Timezone issue with default double filtering of timestamps in Spark

ntim · July 25, 2017, 8:54am

Hi,

I am using Spark 2.1.1 (PySpark) and Elasticsarch 5.4.2. Using the default values (double filtering enabled, strict mode disabled), the following code snipped misses up to 66 % of the 33M documents stored in the indexes depending on the width of the time window:

docs = spark.read.format('org.elasticsearch.spark.sql')\
    .option('pushdown', True)\
    .option('double.filtering', True)\
    .option('strict', False)\
    .load('index-*/type')
# Start and stop time
start = datetime.datetime(2017, 5, 1, 0, 0)
stop = datetime.datetime(2017, 5, 5, 0, 0)
# Loop through time window in steps of e.g. 3 hours
step = datetime.timedelta(hours = 3)
while now < stop:
    # Remember the counts to compute the sum of all retreived documents...
    count = docs\
        .filter(docs.timestamp >= now)\
        .filter(docs.timestamp < now + step)\
        .count()
    now += step

The timestamp filter is pushed down correctly:

17/07/25 07:51:46 DEBUG DataSource: Pushing down filters [IsNotNull(timestamp),GreaterThanOrEqual(timestamp,2017-05-01 00:00:00.0),LessThan(timestamp,2017-05-01 03:00:00.0)]

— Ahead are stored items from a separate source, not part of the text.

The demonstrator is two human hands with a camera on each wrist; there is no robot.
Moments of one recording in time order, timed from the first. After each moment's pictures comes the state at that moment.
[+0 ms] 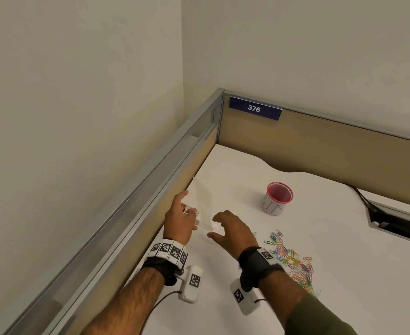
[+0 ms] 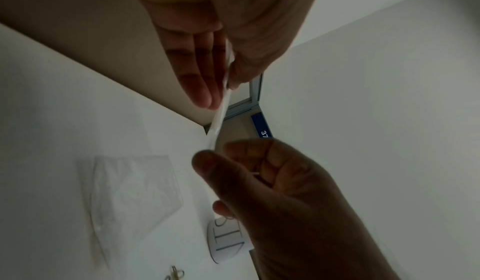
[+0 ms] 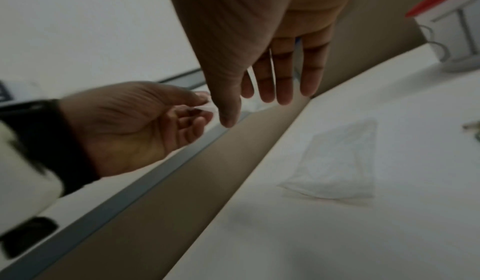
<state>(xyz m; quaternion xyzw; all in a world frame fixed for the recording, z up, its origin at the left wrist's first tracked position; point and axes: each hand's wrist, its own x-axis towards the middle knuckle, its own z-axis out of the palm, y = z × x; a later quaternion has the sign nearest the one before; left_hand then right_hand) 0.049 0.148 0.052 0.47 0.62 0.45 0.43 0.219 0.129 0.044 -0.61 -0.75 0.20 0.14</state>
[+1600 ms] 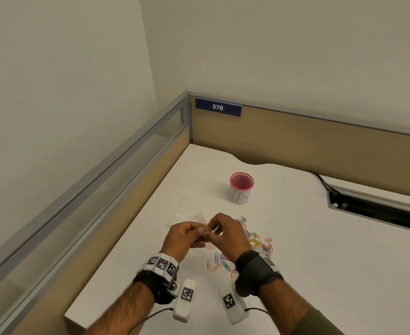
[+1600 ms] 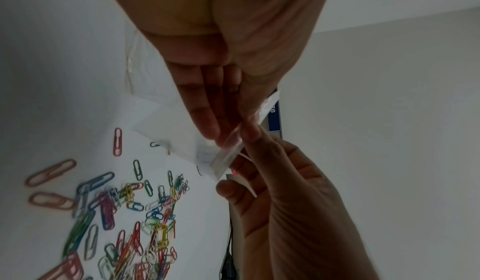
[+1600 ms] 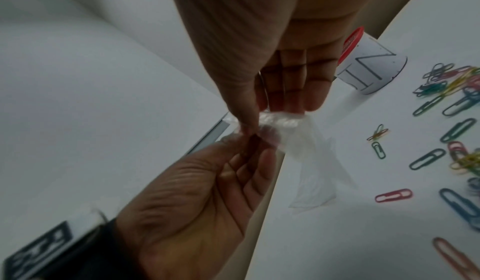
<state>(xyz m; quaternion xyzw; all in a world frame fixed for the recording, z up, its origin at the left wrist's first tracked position) 0.154 0.064 0.047 0.45 0.53 0.39 0.60 0.309 0.051 0.064 -0.63 -0.66 0.30 0.28</state>
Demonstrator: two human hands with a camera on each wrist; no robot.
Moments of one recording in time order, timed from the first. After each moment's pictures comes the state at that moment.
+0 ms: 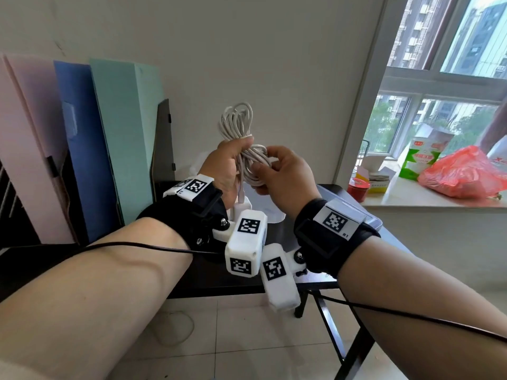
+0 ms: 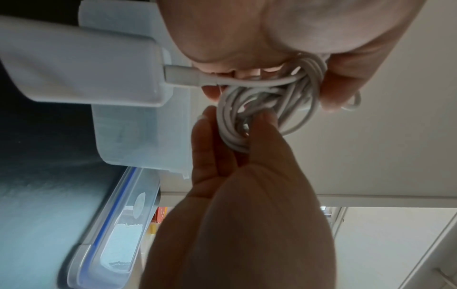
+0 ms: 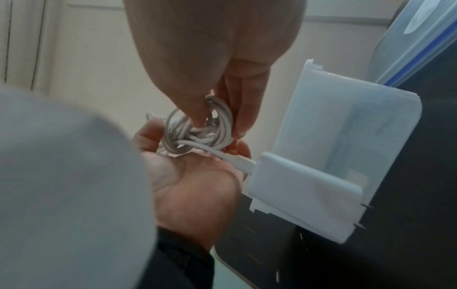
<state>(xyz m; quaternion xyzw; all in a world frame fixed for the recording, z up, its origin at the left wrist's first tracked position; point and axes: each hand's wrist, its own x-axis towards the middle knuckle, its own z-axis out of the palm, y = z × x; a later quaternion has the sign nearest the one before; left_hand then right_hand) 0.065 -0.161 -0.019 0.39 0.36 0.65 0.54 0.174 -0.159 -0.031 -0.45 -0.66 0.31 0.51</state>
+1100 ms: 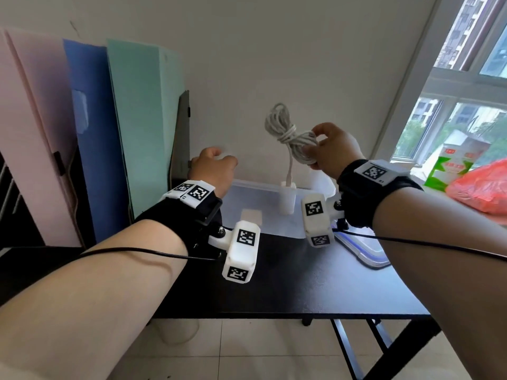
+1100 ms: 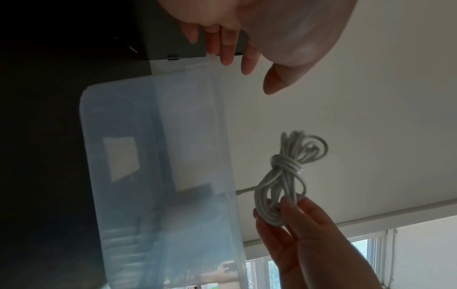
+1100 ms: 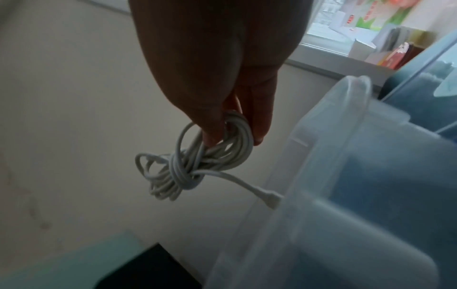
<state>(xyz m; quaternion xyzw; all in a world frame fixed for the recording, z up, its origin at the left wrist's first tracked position) -0.006 -0.094 -0.053 0.45 0.64 0.56 0.29 0.190 -0.049 0.000 -0.56 -0.67 0.21 0.43</state>
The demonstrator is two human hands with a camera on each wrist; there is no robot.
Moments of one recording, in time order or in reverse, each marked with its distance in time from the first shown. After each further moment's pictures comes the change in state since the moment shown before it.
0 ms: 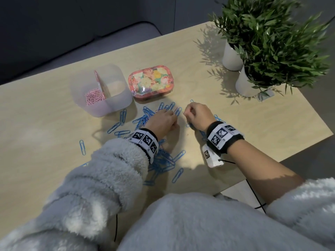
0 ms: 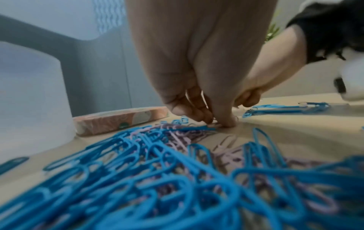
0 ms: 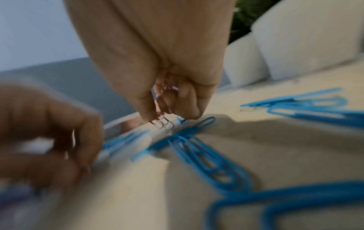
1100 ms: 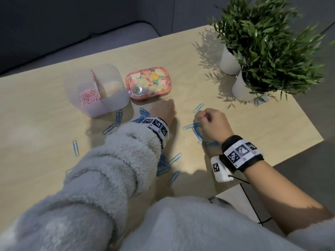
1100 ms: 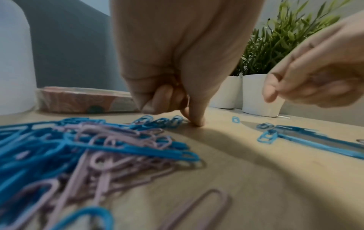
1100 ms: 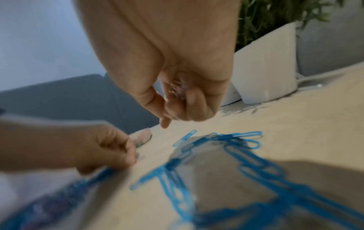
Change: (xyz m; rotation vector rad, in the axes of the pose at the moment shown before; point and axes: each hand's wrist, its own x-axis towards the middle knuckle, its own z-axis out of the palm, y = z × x) left_hand 0.045 0.005 -0.009 -0.205 0.022 -0.451; right_hand -0.034 0.015 -0.029 0.034 0.137 0.132
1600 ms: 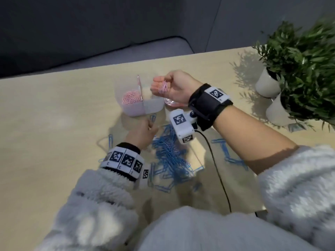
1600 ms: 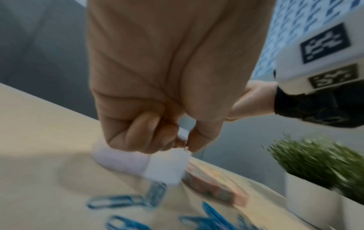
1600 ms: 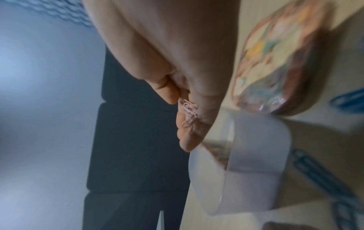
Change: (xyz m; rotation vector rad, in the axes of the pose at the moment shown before) left_hand -0.114 -0.103 -0.053 -0.477 0.113 -0.334; right_hand 0.050 -0.232 0.037 1.146 -0.710 0.318
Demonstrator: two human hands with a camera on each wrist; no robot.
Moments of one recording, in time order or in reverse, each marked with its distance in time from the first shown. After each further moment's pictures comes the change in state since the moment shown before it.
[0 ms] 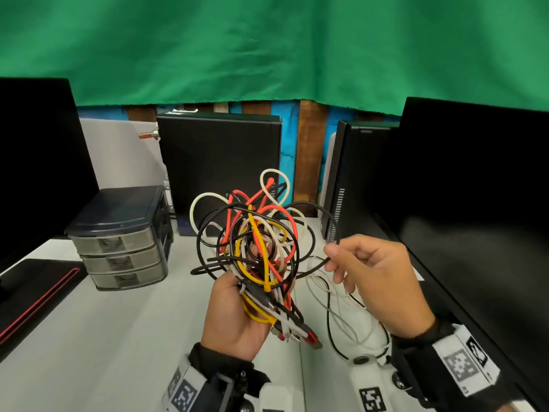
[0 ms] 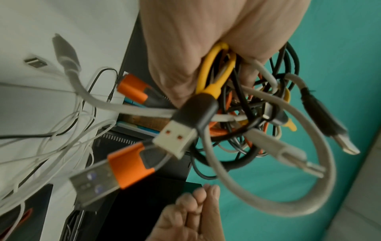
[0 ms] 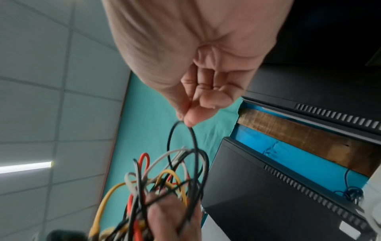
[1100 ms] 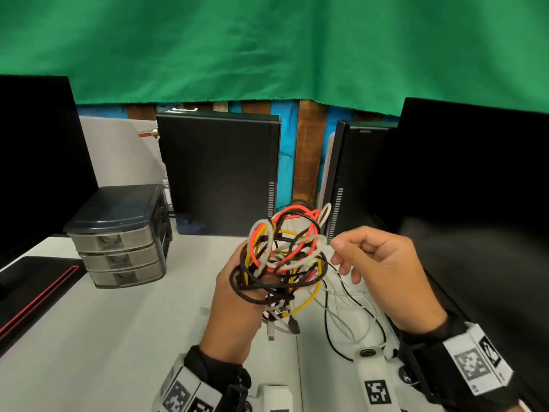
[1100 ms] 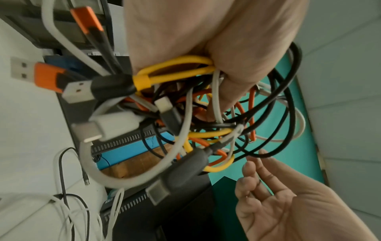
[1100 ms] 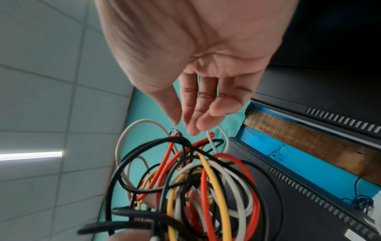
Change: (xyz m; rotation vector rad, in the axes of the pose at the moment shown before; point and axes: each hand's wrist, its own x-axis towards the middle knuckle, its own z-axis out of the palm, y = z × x) left_hand 0.006 -0.005 -0.020 0.829 0.051 0.316; right_hand 0.001 -0.006 -0.014 -0.005 -0.035 -0.055
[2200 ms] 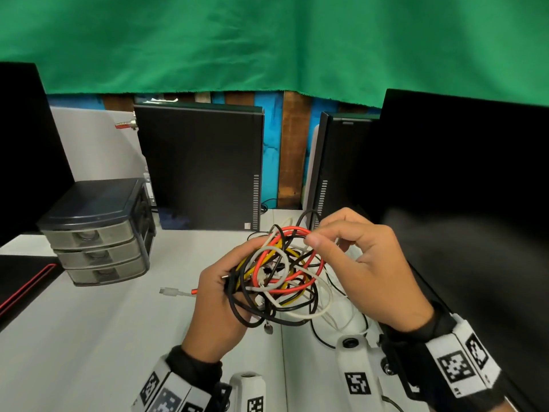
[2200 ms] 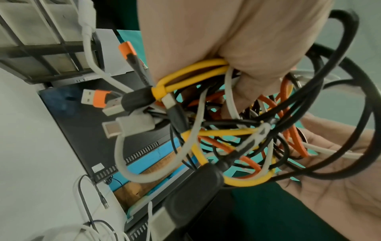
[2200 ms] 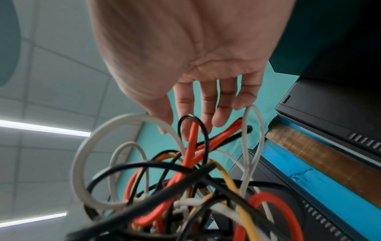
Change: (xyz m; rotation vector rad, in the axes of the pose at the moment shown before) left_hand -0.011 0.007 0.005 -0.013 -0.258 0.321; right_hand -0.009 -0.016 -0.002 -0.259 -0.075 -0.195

Setting "double.filtering" to "False" reduces the fraction of missed documents to 1.5 % consistently for several time windows which might point to a internal timezone conversion issue between python and elasticsearch.

Setting the timezone to the datetime objects does not improve the situation.

system · August 22, 2017, 8:54am

This topic was automatically closed 28 days after the last reply. New replies are no longer allowed.